The legal assessment from Farrer & Co, which numbers the Queen among its clients, states: “It is not possible to construe a director’s duty to promote the success of the company as constituting a positive duty to avoid tax.”
Farrer says company directors have a wide discretion when calculating the social impact of their decisions. If they choose to pay tax responsibly, they would in fact be protected by the applicable law rather than at risk of liability, it explains.
I’m pleased that they agree with my assessment – something that David Quentin, a tax barrister who was involved in drafting the legal opinion has confirmed to me.

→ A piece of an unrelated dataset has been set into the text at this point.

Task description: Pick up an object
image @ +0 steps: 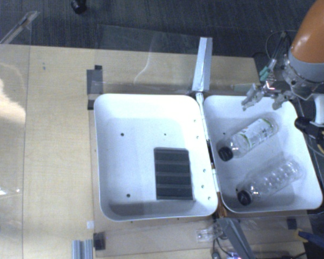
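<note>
Jaws (263,95): spread apart, nothing between the fingers, hanging over the back rim of the right shallow white plastic bin (312,194), at about 12 o'clock of that bin. Grey arm with orange band (313,34) comes in from 2 o'clock.

Step in hand, as I read it: approach, no grasp yet. Nearest candidate is the clear plastic bottle with a pale label and black cap (249,137), lying on its side just toward 6 o'clock from the jaws, cap end pointing to 8 o'clock. A second clear ribbed plastic bottle with black cap (269,181) lies further toward 6 o'clock, roughly parallel and apart from the first.

Next move probably calls for: shift toward 6 o'clock, rotate so the fingers straddle the bottle body across its short axis, then descend. Round and clear, so it may roll or slip if pinched off-centre.

Edges and room:
- Back wall of the right bin is right under the jaws; clear it before dropping.
- Labelled bottle's cap sits close to the divider between the bins at 9 o'clock; mid-body has more open floor.
- Left shallow white plastic bin (110,144) holds a dark ribbed rectangular block (173,173), well apart and flat.
- Pale wooden tabletop (54,144) open at 9 o'clock.
</note>
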Robot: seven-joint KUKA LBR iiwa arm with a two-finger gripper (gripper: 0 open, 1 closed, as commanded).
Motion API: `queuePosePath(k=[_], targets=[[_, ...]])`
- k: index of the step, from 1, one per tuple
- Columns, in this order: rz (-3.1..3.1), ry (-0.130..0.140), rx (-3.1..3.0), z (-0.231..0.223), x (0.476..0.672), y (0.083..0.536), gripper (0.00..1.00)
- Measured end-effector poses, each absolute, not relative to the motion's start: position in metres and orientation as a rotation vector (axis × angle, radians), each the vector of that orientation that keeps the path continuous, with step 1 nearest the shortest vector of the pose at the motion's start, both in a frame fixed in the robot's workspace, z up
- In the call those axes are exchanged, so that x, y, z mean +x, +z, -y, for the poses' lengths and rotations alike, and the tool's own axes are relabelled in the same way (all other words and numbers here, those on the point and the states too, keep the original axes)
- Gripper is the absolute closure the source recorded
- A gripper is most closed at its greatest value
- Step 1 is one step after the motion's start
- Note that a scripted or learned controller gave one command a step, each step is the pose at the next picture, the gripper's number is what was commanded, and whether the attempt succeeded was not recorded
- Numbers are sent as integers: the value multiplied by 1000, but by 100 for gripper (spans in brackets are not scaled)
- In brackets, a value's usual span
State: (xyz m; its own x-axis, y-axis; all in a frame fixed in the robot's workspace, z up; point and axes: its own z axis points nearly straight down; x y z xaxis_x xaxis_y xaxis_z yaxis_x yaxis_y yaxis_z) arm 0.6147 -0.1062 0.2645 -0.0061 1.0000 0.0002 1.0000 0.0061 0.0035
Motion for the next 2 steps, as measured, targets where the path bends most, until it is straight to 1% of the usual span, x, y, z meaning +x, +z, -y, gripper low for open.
queuePosePath(k=[1,2], targets=[[-2184,8,2250,136,595,140,0],[-2283,11,2146,143,603,89,0]])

He also agrees with me on the motive for much corporate tax avoidance, when suggesting that many companies were sometimes pursuing self-interest when tax avoiding:
Board-level executives often benefit from performance-related reward packages which are indirectly affected by the amount of tax the company pays. Corporate tax avoidance is presented as a matter of high-minded ‘fiduciary’ duty, but it is probably better understood as being about personal reward.
The Tax Justice Network is sending the opinion to all FTSE 100 companies today. I hope they take note.